- [What the exercise asks]
Copy every line in the records below that contains the word "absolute".
___ Excerpted records ___
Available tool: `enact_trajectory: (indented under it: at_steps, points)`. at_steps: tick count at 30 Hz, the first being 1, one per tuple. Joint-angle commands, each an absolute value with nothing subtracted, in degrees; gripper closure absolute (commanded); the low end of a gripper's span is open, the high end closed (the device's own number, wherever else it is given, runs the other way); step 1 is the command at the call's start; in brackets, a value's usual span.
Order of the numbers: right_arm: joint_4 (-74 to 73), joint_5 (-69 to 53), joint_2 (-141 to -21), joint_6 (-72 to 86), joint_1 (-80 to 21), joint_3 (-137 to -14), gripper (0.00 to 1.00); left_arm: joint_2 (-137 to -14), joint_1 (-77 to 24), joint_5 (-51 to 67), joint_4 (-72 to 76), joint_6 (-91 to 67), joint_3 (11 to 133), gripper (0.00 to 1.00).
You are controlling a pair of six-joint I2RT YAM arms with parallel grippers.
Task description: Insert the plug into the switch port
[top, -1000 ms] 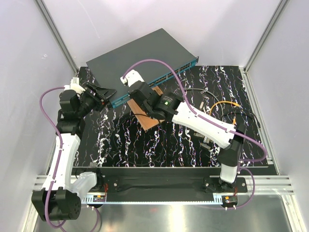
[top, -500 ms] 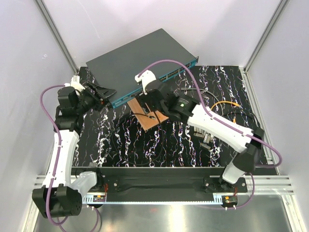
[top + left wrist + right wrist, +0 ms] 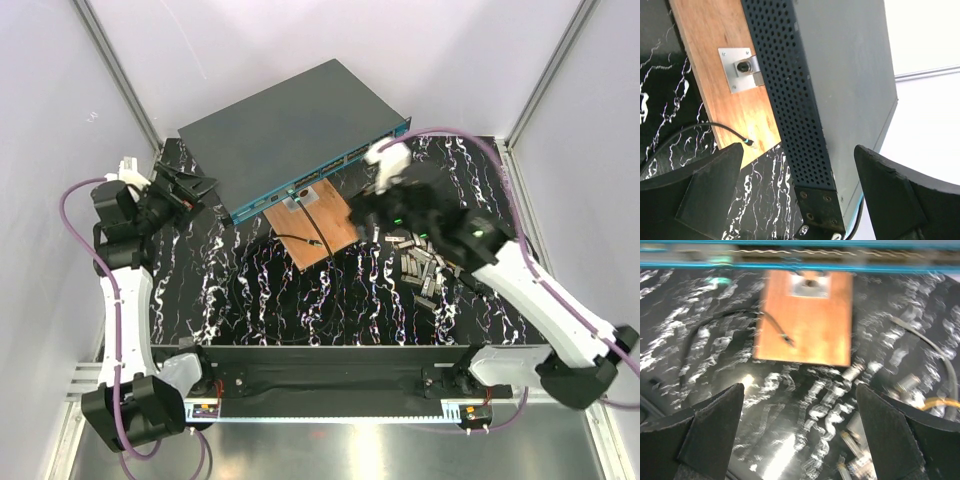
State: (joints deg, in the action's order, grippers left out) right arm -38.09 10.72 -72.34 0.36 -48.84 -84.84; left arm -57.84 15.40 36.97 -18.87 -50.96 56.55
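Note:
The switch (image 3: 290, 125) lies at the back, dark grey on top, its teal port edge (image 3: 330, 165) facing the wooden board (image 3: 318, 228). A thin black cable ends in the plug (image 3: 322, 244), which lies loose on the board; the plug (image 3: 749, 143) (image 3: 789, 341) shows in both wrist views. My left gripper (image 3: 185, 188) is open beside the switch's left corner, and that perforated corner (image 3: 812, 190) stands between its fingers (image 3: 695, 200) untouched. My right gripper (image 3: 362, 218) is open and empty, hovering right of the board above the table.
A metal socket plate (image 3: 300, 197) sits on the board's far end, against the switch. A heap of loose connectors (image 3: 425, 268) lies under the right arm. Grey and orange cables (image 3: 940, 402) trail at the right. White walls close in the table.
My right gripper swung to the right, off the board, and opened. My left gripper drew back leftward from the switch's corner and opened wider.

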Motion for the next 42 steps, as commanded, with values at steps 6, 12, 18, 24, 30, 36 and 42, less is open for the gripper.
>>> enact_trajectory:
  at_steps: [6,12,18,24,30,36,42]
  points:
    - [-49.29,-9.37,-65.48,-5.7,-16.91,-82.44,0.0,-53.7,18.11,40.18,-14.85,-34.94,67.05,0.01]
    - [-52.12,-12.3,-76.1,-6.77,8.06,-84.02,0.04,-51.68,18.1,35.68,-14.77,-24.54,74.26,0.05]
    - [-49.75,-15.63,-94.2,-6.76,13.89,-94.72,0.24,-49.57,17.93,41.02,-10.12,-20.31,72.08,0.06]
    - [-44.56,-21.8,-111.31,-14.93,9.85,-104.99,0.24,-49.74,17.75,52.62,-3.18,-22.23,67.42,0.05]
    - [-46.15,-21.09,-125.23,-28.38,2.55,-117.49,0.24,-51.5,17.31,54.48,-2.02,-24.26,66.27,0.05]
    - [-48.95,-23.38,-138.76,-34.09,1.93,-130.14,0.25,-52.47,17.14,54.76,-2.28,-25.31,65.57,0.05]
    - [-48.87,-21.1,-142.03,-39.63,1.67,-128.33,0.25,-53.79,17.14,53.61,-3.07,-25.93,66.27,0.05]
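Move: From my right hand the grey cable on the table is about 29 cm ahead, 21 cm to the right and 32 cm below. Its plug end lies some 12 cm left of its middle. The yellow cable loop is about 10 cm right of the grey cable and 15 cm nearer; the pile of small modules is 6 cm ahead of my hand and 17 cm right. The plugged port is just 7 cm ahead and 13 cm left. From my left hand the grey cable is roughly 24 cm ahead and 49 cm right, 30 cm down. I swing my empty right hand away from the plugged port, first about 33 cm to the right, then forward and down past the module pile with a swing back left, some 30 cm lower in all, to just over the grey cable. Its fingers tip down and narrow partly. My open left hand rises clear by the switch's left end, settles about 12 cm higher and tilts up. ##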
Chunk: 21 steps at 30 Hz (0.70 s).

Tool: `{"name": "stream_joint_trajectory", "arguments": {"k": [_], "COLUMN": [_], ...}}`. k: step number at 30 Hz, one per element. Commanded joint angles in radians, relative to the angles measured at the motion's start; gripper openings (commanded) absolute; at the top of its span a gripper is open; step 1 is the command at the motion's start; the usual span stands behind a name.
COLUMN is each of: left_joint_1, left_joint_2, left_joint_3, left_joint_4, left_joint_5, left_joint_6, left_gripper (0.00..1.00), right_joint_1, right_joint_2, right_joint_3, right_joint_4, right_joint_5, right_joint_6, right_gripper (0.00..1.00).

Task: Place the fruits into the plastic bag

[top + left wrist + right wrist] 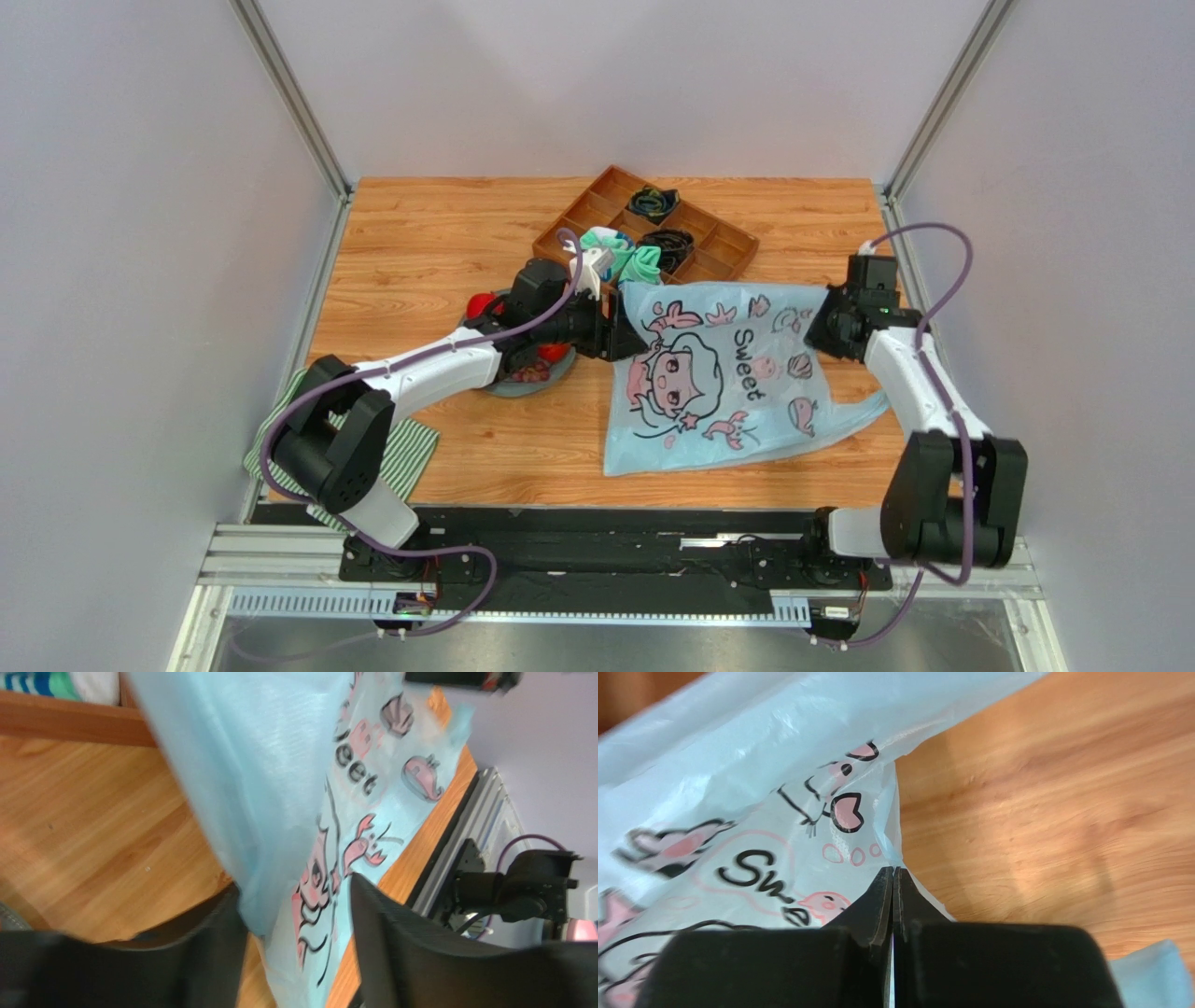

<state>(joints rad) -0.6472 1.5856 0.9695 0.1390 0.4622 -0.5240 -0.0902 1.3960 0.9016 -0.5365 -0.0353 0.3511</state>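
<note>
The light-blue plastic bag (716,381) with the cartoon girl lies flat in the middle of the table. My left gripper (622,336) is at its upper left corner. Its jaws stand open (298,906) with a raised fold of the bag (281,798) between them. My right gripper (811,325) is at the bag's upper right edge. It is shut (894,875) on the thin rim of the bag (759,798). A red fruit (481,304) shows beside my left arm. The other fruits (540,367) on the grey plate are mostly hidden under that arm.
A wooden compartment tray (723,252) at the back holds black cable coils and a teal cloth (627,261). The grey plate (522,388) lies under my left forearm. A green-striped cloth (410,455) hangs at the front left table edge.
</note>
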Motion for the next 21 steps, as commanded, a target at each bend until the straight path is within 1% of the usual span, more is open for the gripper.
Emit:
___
- [Written reply]
Available tool: `enact_trajectory: (indented under it: at_steps, points)`. at_steps: tick count at 30 Hz, the first being 1, one per tuple. Joint-angle commands, each an absolute value with nothing subtracted, in degrees; gripper closure absolute (commanded); the low end of a gripper's span is open, the high end closed (the device's own number, wherever else it is given, runs the other way); step 1 is the command at the call's start; in brackets, a value's usual span.
Tool: `{"name": "stream_joint_trajectory", "arguments": {"k": [_], "COLUMN": [_], ...}}`. k: step number at 30 Hz, one per element. Commanded joint angles in radians, relative to the angles measured at the motion's start; gripper openings (commanded) absolute; at the top of its span a gripper is open; step 1 is the command at the motion's start; the usual span stands behind a name.

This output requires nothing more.